• Dataset records:
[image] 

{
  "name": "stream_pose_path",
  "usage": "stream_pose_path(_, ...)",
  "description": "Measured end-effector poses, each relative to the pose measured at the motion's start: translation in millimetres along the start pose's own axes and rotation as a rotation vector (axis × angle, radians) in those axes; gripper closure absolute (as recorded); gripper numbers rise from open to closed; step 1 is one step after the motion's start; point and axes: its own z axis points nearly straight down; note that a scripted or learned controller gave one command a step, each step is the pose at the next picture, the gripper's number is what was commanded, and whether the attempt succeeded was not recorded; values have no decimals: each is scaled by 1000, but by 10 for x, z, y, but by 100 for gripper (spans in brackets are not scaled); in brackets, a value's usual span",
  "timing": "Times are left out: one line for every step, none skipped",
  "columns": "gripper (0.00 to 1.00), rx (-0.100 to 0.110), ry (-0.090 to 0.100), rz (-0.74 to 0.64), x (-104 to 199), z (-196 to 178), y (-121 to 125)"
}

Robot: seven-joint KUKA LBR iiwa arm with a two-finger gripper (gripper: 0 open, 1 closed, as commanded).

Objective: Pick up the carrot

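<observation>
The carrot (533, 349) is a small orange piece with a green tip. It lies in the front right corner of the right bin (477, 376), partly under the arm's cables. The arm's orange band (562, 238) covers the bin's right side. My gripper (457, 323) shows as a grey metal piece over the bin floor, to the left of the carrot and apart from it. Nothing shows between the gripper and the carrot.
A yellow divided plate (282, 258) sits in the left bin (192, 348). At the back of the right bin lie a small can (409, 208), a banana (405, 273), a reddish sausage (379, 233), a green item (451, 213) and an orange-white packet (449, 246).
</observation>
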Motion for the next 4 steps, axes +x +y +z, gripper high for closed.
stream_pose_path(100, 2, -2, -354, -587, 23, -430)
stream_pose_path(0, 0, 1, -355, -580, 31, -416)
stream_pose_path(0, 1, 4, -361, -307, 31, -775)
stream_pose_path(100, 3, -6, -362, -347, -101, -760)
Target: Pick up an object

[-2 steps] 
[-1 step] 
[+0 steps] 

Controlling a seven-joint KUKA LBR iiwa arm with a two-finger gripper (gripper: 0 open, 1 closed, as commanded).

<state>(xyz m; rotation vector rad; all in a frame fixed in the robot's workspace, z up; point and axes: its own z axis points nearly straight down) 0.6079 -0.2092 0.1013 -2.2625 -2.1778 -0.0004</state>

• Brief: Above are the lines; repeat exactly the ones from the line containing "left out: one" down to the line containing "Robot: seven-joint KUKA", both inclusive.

• Reply to the task:
  "timing": "Times are left out: one line for every step, none skipped",
  "columns": "gripper (0.00 to 1.00), rx (-0.100 to 0.110), ry (-0.090 to 0.100), rz (-0.74 to 0.64), x (-104 to 199), z (-196 to 178), y (-121 to 125)"
}

Robot: seven-joint KUKA LBR iiwa arm with a two-finger gripper (gripper: 0 open, 1 closed, as commanded).

This exercise is finished.